= Your task =
Of the material below, only the lines from the line containing "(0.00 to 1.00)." down to the line containing "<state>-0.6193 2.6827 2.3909" belong in the answer, written out exactly.

= Data =
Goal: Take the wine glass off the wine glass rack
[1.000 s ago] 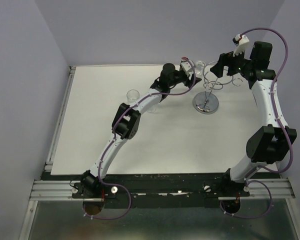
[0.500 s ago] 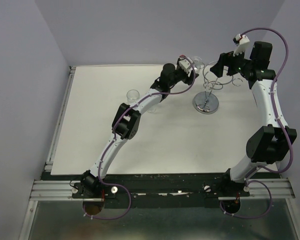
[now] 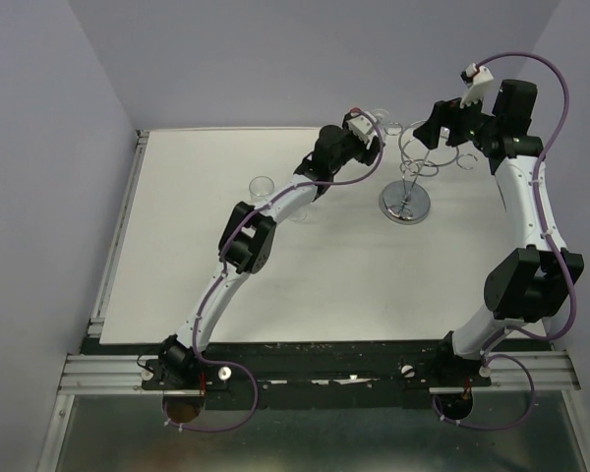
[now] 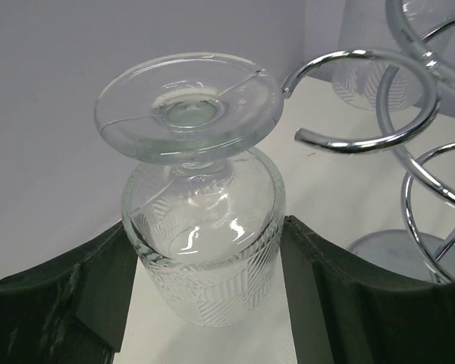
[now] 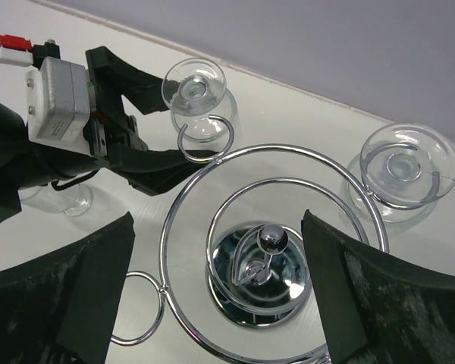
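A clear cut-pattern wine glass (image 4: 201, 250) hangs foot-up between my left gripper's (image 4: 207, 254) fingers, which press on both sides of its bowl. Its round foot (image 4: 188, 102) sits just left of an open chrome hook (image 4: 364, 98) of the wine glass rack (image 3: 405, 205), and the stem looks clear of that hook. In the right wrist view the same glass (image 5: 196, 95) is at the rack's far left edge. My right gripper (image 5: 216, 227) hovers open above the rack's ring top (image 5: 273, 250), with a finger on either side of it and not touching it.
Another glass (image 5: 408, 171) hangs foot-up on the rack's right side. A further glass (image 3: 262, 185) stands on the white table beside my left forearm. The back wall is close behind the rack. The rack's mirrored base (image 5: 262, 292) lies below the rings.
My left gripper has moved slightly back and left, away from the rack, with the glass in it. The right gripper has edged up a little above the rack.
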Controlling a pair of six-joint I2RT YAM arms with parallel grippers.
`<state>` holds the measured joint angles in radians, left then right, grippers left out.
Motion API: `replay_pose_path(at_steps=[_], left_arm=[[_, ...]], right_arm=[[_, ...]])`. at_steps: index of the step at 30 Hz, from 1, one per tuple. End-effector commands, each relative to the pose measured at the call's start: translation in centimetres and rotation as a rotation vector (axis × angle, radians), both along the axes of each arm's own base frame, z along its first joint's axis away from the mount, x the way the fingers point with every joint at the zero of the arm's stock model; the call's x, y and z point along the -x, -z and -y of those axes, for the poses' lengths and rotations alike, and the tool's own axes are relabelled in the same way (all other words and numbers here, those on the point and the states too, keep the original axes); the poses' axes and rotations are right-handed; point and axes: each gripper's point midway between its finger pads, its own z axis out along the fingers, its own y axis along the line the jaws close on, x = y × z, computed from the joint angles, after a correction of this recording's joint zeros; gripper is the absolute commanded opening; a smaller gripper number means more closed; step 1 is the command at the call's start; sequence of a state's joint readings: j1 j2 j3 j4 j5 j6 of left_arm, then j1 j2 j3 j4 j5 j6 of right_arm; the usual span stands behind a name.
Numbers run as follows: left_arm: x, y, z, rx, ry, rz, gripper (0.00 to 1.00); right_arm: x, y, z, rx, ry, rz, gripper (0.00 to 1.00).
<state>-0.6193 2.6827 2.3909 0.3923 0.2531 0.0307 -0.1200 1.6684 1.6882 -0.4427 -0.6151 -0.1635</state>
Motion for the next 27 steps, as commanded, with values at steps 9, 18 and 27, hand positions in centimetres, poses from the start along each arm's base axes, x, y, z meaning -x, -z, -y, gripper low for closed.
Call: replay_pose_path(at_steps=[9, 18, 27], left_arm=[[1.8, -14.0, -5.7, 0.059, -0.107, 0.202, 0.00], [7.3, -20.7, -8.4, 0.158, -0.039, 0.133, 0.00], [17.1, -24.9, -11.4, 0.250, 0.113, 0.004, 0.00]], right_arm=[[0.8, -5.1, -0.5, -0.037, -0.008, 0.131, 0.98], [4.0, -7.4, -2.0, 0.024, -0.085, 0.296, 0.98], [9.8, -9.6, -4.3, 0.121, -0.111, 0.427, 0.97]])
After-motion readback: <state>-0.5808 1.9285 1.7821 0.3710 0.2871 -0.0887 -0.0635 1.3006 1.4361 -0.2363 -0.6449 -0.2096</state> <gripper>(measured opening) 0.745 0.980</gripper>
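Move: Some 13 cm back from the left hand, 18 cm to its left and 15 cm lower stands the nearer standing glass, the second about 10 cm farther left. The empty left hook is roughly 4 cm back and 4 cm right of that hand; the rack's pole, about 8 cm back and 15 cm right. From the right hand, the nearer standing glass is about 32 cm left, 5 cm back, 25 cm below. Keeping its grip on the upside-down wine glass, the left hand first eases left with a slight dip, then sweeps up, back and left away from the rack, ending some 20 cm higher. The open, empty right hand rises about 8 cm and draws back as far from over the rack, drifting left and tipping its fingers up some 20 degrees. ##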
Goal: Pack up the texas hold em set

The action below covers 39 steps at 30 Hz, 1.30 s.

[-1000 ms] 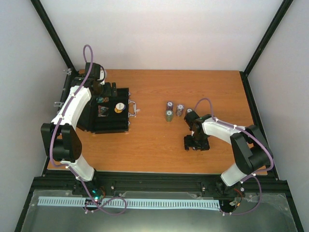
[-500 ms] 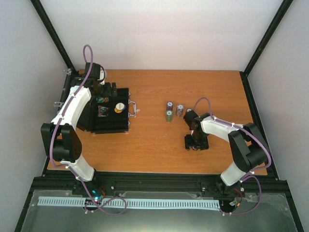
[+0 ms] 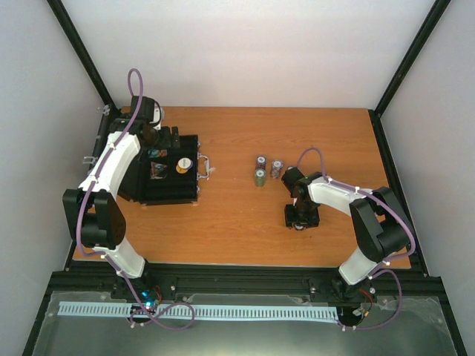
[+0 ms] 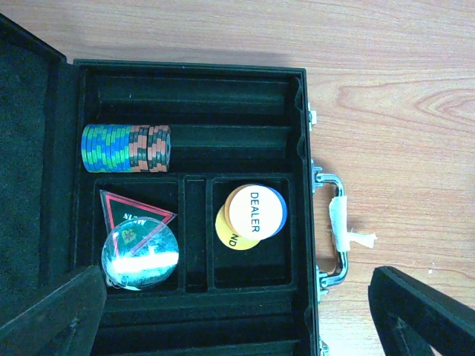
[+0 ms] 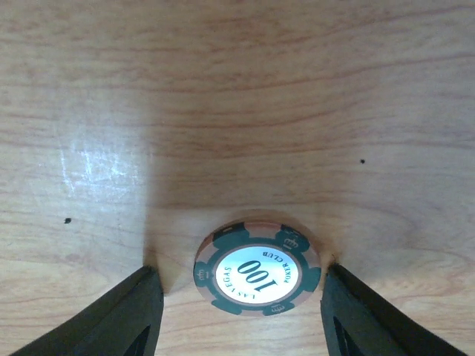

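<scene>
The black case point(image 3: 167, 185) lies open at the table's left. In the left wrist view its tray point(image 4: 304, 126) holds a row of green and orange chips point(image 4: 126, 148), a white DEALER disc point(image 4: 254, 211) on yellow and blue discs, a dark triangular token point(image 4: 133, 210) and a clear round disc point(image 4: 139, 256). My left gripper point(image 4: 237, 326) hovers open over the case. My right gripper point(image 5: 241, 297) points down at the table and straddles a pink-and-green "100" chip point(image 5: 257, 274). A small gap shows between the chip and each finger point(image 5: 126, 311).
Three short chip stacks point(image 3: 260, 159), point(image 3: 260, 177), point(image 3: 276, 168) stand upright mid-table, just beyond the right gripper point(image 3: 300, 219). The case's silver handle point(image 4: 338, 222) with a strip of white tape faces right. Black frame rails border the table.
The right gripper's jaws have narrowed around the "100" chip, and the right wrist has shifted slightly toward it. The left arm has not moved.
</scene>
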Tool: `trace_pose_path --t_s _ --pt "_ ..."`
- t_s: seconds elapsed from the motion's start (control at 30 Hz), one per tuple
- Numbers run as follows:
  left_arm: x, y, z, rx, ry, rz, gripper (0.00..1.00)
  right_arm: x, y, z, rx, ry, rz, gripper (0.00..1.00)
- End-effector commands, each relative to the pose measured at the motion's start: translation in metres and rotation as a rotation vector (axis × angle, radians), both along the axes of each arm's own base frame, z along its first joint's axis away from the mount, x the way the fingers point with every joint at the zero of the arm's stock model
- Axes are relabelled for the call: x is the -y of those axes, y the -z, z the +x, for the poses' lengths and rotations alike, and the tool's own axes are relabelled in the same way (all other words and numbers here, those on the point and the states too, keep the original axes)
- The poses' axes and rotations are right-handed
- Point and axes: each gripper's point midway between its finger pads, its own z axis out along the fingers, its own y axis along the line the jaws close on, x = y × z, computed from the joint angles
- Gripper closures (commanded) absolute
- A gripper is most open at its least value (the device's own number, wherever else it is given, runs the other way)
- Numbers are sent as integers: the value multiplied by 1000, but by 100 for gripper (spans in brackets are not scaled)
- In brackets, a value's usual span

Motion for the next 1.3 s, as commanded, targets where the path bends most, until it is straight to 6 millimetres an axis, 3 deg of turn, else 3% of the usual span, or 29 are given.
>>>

= Exercise answer =
Numbers run as follows: left_arm: x, y, z, rx, ry, rz, gripper (0.00 to 1.00); right_arm: x, y, z, rx, ry, rz, gripper (0.00 to 1.00).
<state>-0.6193 2.6827 2.3909 0.3923 0.2531 0.0307 -0.1200 1.6684 1.6882 -0.4427 -0.6151 -0.1635</state>

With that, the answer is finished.